Getting GPT-3 to predict Metaculus questions

Can GPT-3 predict real world events? To answer this question I had GPT-3 predict the likelihood for every binary question ever resolved on Metaculus.

Predicting whether an event is likely or unlikely to occur, often boils down to using common sense. It doesn’t take a genius to figure out that “Will the sun explode tomorrow?” should get a low probability. Not all questions are that easy, but for many questions common sense can bring us surprisingly far.

Experimental setup

Through their API I downloaded every binary question posed on Metaculus.
I then filtered them down to only the non-ambiguously resolved questions, resulting in this list of 788 questions.

For these questions the community’s Mean Squared Error was 0.19, a good deal better than random!

Prompt engineering

GPT’s performance is notoriously dependent on the prompt it is given.

  • I primarily measured the quality of prompts, on the percentage of legible predictions made.

  • Predictions were made using the most powerful DaVinci engine.

The best performing prompt was optimized for brevity and did not include the question’s full description.

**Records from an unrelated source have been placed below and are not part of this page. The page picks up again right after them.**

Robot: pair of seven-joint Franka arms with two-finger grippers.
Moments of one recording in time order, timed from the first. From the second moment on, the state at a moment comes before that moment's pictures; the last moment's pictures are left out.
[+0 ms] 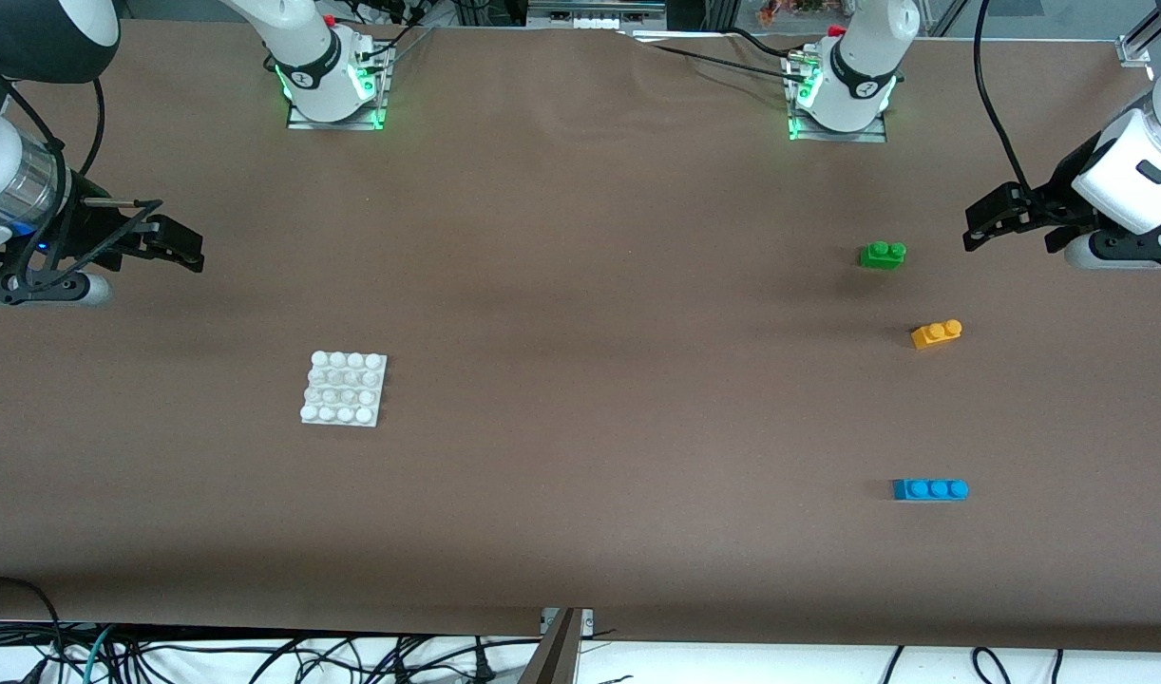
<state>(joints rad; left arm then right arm) 0.06 0.01 -0.12 -1.60 -0.03 1.58 -0.09 0.20 0.15 -0.10 -1.47 -0.01 1.54 0.09</state>
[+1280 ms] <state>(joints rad) 0.06 0.01 -0.12 -1.60 -0.03 1.58 -0.09 0.16 0.27 -0.11 -1.48 -0.01 1.67 0.12</state>
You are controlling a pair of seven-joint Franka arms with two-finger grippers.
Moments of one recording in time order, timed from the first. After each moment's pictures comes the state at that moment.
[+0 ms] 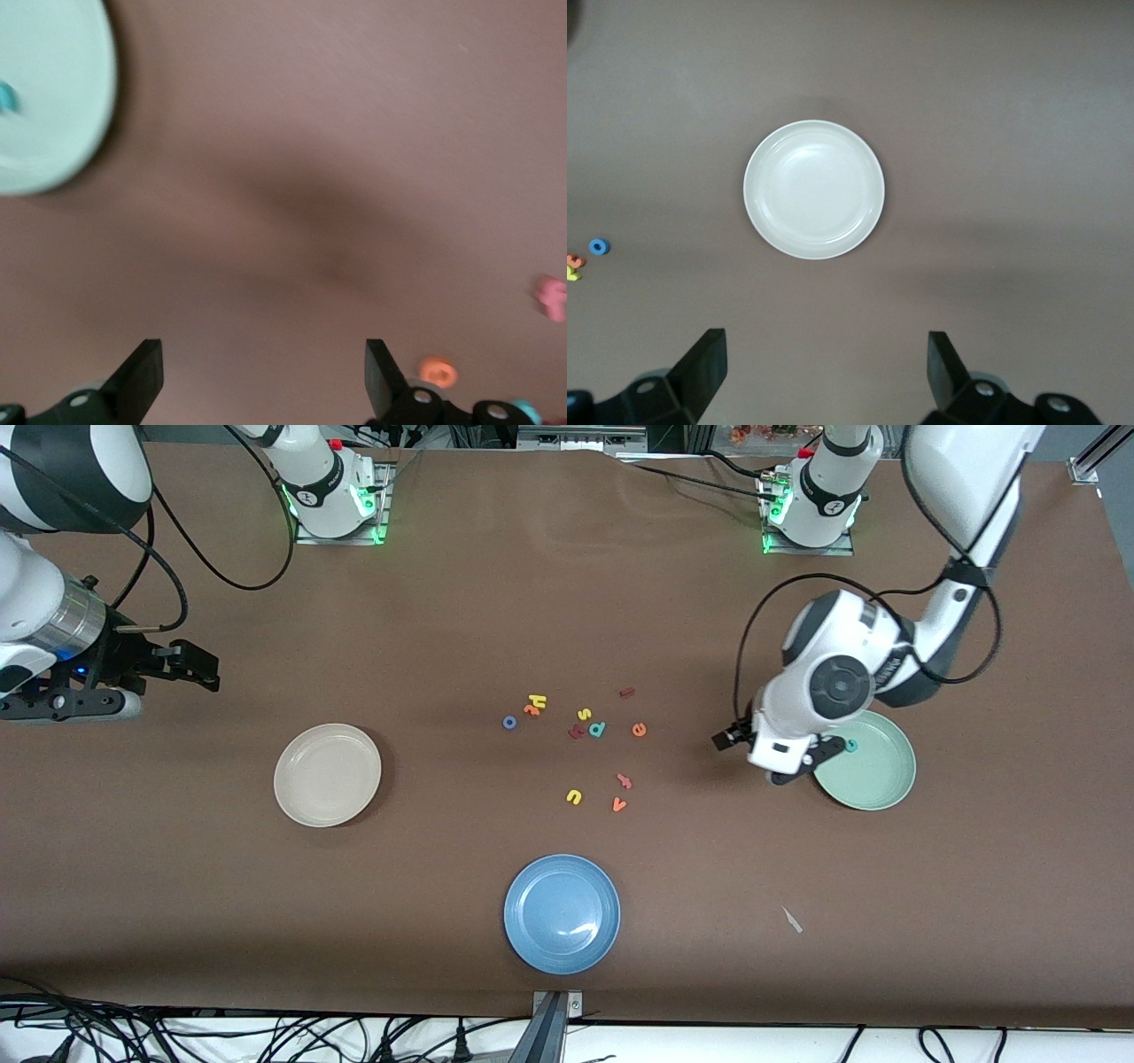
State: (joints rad) left arm 0.05 0.45 -0.49 -1.86 0.11 2.07 -1.02; right arm 0.15 0.11 -0.08 -1.63 0.01 1.68 0.00
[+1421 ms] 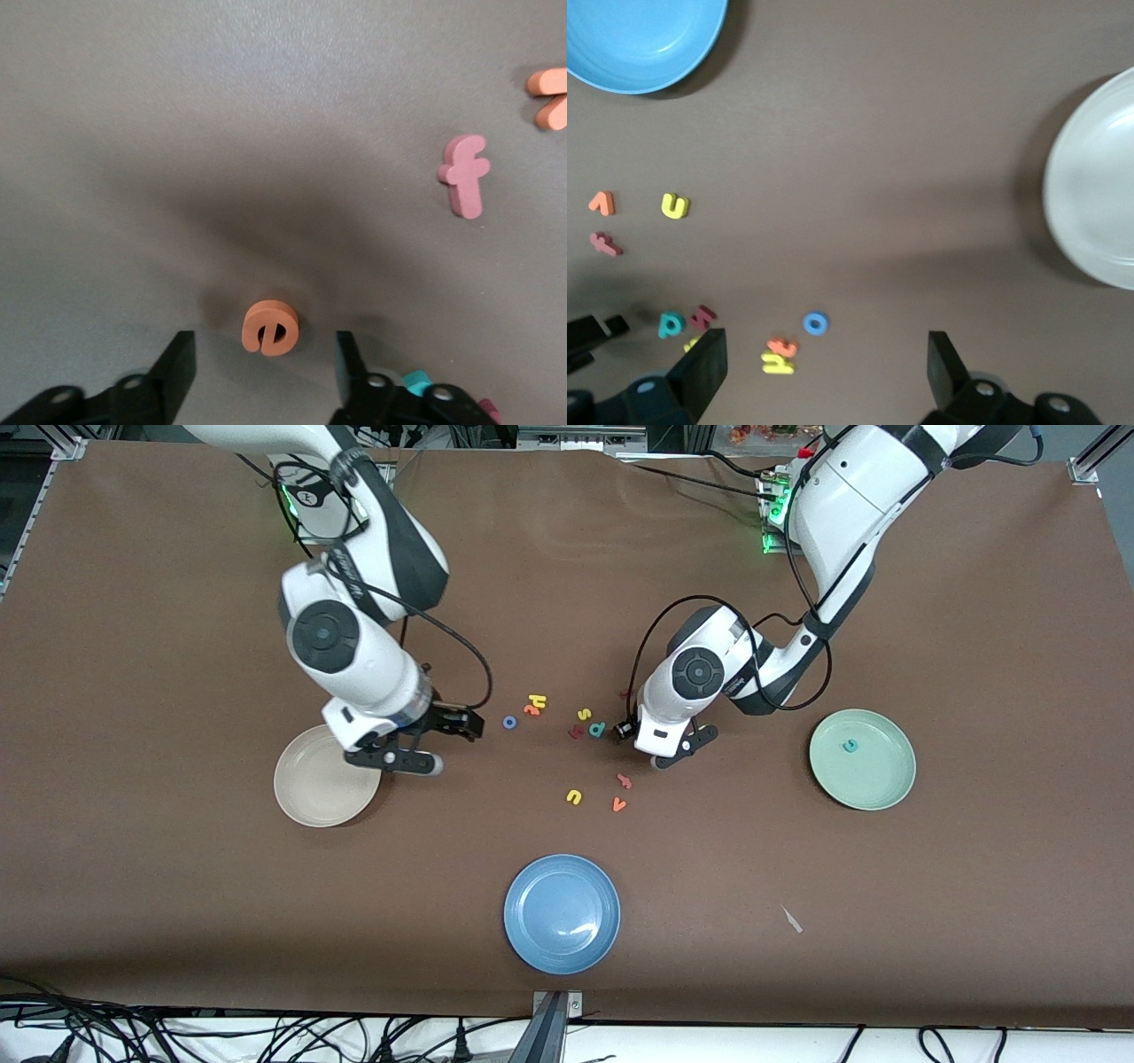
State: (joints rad) left arm -0.16 0.70 -0.47 -1.85 0.14 2.41 -1.24; right arm 0.43 0.47 0.09 -1.61 0.08 2.10 0.64
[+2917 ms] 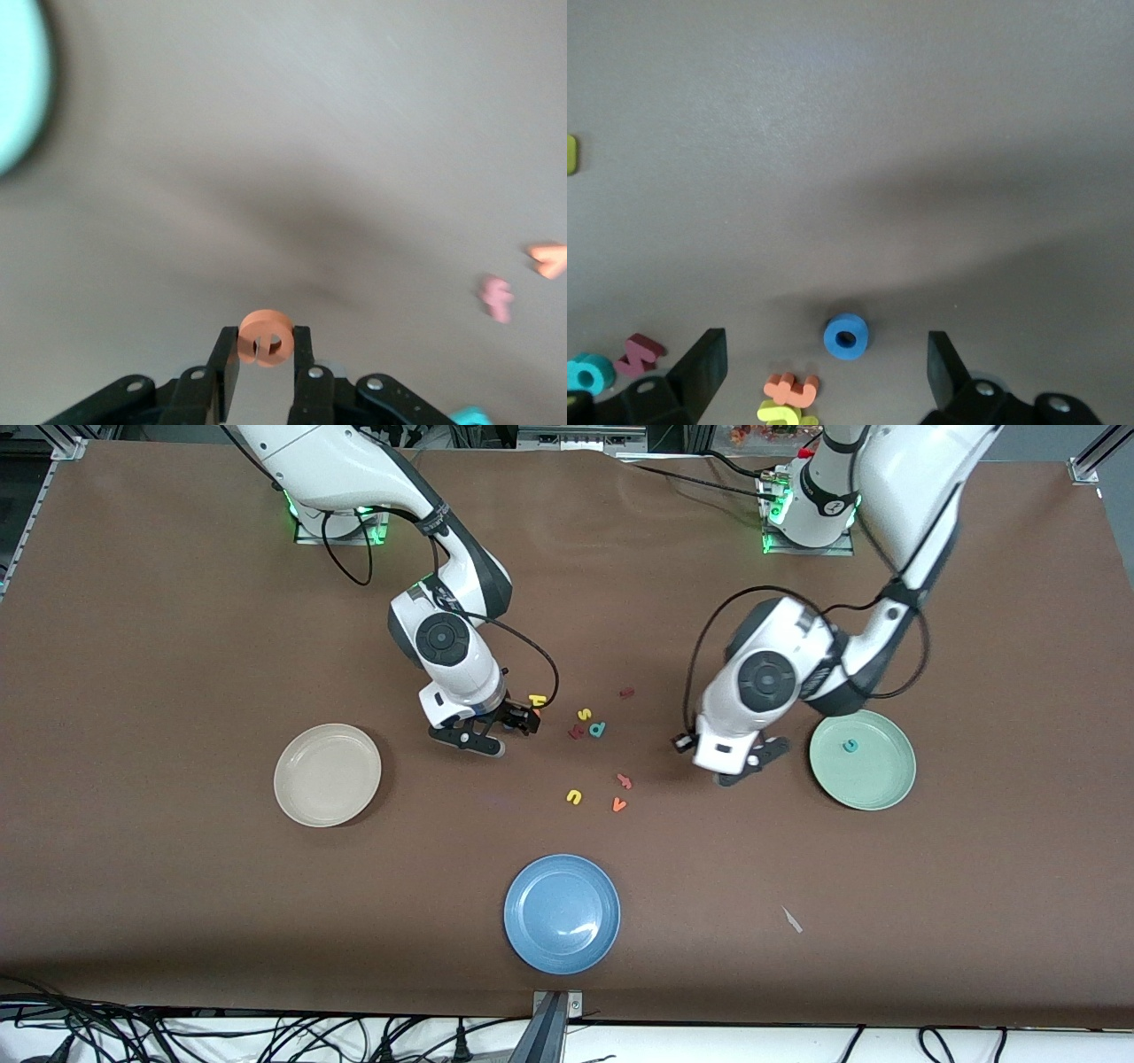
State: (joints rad) left arm 0.01 0.49 -0.46 -1.79 0.16 2.05 -1.02; right arm 0.51 0.60 0.15 -1.84 0.01 2.48 0.93
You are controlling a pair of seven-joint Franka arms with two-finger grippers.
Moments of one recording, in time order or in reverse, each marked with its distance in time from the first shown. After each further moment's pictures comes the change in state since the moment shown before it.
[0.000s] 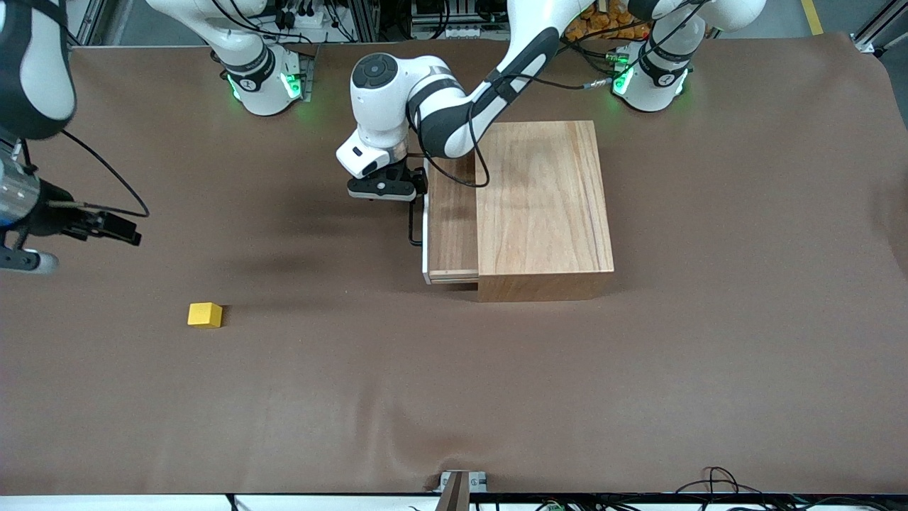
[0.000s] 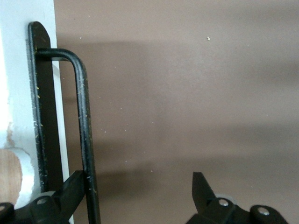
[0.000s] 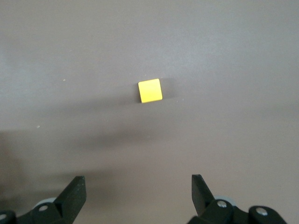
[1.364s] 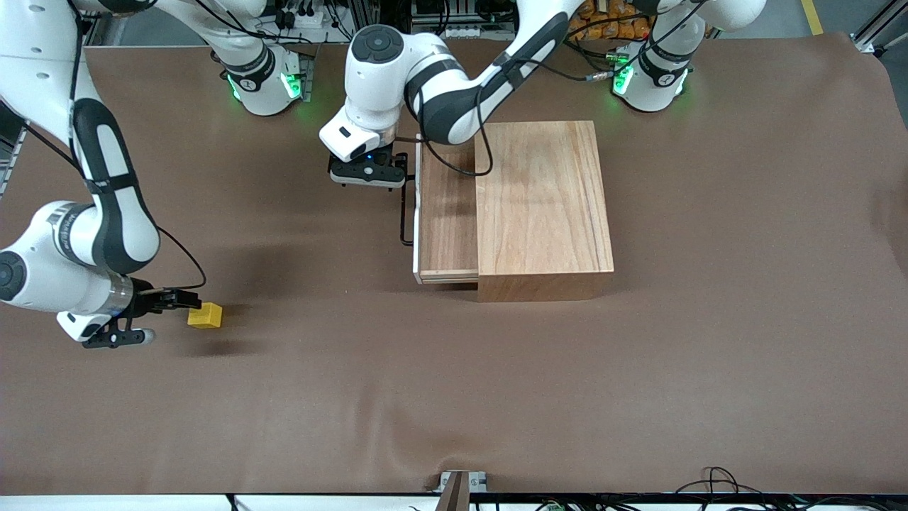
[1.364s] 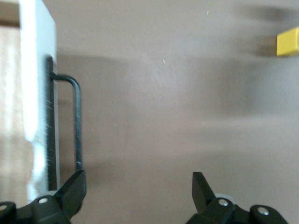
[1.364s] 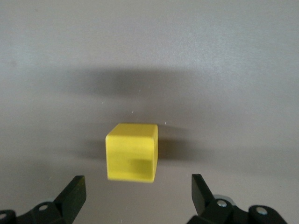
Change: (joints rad) left arm 0.037 -0.067 -0.007 0.075 -0.119 0.004 0.000; right arm -0.069 0.447 0.011 0.003 0.103 0.399 -0.302
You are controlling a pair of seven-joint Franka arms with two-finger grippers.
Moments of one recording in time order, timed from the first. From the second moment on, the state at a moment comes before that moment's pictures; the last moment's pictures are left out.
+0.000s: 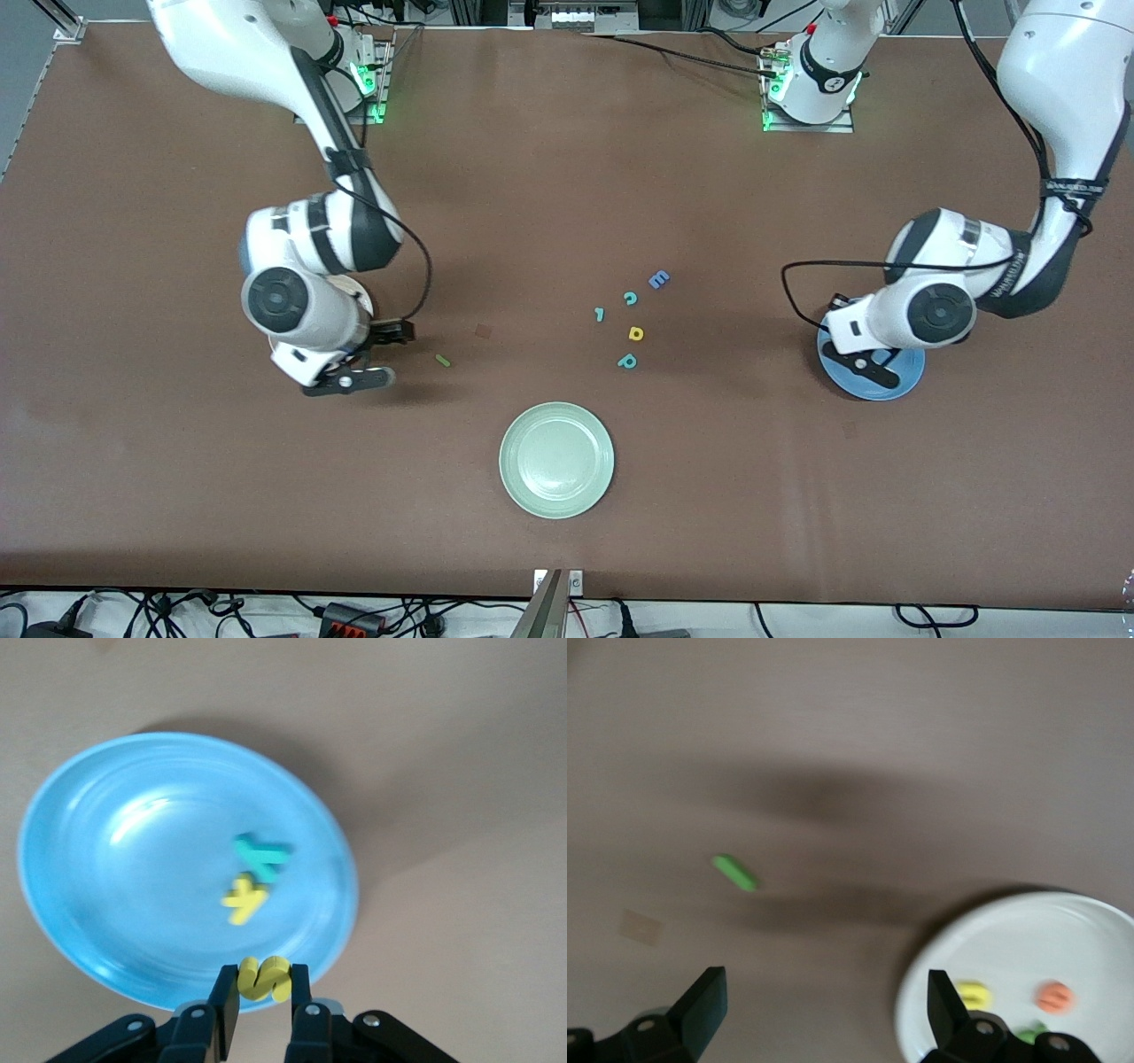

A very knowledgable and epistemically modest analyst gives the following events a likelihood of occuring:

Event: Will the cost of sequencing a human genome fall below $500 by mid 2016?
Likelihood: 43%

Event: Will Russia invade Ukrainian territory in 2022?
Likelihood: 64%

Event: Will the US rejoin the Iran Nuclear Deal before 2023?
Likelihood: 55%

Event: <Question to be predicted>
Likelihood: <GPT-3 insertion>

I tried many variations, different introductions, different questions, different probabilities, including/​excluding question descriptions, etc.

Of the 786 questions, the best performing prompt made legible predictions for 770. For the remaining 16 questions GPT mostly just wrote “\n”.

If you want to try your own prompt or reproduce the results, the code to do so can be found in this Github repository.

Results

GPT-3′s MSE was 0.33, which is about what you’d expect if you were to guess completely at random. This was surprising to me! GPT Why isn’t GPT better?

Going into this, I was confident GPT would do better than random. After all many of the questions it was asked to predict, resolved before GPT-3 was even trained. There’s probably some of the questions it knows the answer to and still somehow gets wrong!

It seems to me that GPT-3 is struggling to translate beliefs into probabilities. Even if it understands that the sun exploding tomorrow is unlikely, it doesn’t know how to formulate that using numeric probabilities. I’m unsure if this is an inherent limitation of GPT-3 or whether its just the prompt that is confusing it.

I wonder if predicting using expressions such as “Likely” | “Uncertain” | “Unlikely”, and interpreting these as 75% | 50% | 25% respectively could produce results better than random, as GPT wouldn’t have to struggle with translating its beliefs into numeric probabilities. Unfortunately running GPT-3′s best engine on 800 questions would be yet another hour and $20 I’m reluctant to spend, so for now that will remain a mystery.

It may be that even oracle AI’s will be dangerous, fortunately GPT-3 is far from an oracle!